Когда появлялся Высокий на сцене, уловить было трудно. Зал все еще копошился, устраивался в креслах, высматривая свободные места. А он тихо сидел на полу у самого занавеса, в гитарой, в "трениках" и фуфайке. Казалось, он не видит зала, а чутко вслушивается в музыку ропота, настраиваясь на нужную волну. Актер был проводником времени, и когда уже в кромешной мгле белый луч выхватывал его фигуру в полный рост на просцениуме, происходило слияние сцены и зала. Слова Гамлета-Пастернака-Высоцкого сорванным бельканто разрезали тишину.

Гул затих, я вышел на подмостки,
Прислонясь к дверному косяку...

Разреженный воздух, ватная духота эпохи - все оставалось где-то там, за стенами театра, в другом измерении. Подобного интеллектуального, осмысленного единения на поклонах сейчас уже не встретишь.

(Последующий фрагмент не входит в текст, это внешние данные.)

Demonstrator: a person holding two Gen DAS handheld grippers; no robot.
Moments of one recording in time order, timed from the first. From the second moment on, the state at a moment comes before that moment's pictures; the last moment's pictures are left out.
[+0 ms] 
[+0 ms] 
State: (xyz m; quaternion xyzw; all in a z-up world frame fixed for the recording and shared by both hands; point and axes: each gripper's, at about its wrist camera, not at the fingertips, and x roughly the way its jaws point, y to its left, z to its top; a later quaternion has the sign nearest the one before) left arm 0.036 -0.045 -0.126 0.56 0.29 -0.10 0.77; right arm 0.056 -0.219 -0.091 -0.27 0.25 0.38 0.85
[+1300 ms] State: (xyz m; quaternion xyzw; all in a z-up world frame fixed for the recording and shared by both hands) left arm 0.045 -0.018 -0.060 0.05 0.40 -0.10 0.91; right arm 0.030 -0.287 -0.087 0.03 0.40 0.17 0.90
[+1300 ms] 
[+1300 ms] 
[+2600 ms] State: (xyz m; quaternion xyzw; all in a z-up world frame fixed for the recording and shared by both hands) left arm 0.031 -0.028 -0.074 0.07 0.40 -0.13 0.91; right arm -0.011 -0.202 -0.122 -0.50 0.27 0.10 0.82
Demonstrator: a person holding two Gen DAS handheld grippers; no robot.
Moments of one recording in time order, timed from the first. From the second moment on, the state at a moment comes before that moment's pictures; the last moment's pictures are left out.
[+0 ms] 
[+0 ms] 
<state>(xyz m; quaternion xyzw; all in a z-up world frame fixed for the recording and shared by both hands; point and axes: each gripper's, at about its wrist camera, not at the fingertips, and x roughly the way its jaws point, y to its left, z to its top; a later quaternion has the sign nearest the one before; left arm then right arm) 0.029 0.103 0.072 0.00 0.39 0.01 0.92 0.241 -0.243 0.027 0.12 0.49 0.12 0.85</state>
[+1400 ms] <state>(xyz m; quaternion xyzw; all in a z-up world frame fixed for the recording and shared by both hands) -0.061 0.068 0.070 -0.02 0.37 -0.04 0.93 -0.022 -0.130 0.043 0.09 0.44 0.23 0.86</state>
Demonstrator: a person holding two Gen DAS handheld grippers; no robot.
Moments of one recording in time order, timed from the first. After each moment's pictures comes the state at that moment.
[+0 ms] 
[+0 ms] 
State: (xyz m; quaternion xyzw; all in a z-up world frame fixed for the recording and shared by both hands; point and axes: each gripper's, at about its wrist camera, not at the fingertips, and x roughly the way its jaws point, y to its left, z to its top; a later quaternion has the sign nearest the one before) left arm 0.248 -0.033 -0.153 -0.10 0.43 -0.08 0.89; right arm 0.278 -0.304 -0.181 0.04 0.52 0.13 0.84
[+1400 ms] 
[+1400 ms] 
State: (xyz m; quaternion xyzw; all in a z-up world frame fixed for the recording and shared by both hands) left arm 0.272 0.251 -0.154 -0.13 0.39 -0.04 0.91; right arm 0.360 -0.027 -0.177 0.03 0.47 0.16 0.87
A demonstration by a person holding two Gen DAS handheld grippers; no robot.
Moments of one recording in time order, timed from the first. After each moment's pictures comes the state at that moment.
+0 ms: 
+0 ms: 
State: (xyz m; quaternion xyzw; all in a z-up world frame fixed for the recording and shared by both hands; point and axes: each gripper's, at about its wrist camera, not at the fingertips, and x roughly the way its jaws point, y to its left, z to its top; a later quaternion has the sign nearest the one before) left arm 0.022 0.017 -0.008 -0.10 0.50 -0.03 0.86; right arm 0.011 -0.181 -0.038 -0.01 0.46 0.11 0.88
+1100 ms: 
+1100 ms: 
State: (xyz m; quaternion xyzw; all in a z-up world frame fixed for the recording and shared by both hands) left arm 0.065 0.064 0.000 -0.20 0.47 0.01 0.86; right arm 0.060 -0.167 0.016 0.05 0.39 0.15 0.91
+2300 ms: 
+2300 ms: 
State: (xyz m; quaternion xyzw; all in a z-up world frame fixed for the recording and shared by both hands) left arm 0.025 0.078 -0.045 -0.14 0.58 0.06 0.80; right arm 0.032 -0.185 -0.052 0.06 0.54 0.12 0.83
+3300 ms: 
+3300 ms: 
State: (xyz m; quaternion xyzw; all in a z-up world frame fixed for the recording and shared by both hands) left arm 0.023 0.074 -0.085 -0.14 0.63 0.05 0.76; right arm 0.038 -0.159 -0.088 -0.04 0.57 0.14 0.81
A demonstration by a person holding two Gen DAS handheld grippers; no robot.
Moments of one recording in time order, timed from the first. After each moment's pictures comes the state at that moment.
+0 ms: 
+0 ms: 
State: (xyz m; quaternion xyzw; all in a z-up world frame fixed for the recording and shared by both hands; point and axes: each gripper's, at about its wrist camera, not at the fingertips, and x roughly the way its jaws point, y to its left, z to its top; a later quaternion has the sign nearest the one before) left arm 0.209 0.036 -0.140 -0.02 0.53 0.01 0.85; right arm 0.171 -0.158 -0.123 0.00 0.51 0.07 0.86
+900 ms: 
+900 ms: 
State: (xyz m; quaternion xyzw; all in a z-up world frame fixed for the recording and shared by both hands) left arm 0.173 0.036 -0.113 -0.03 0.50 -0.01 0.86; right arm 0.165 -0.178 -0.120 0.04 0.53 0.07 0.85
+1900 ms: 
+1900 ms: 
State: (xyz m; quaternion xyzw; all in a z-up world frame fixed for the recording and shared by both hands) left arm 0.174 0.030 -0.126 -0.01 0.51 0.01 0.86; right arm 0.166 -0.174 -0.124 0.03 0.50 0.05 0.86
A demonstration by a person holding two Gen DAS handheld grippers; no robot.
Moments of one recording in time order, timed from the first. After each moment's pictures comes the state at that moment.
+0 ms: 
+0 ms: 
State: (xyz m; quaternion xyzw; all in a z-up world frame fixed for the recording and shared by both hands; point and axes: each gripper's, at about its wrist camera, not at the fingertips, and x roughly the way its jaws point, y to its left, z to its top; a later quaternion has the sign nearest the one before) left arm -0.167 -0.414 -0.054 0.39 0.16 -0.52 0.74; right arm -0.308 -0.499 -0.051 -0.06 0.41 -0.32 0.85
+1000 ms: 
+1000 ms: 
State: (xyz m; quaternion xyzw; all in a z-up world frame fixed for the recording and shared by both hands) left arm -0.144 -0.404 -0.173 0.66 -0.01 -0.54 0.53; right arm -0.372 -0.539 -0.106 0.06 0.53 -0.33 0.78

Контекст ушел, прошла пора демократического театра, театра-собеседника и друга, с особенным поклоном: не реверансом и не комплиментом, а дружеским кивком, когда один многозначительно бросает: "Да?", а другой кивает: "Ага".

А сейчас Евгений Колобов на поклонах может перекрестить зал. И это тоже исторический момент и другой контекст. А Петр Фоменко в "Великолепном рогоносце" совершенно органично использует упражнение Михаила Чехова с золотым кругом на вступительном поклоне. Сегодня это можно, сегодня это понятно и восхитительно. В маленьком замкнутом кубическом пространстве, где зритель усаживается по периметру вдоль стен, актеры, взявшись за руки вокруг площадки, концентрируя внимание, степенно поклоняются друг другу, а затем, разворачиваясь, повторяют движение, уже обращенное к зрителю.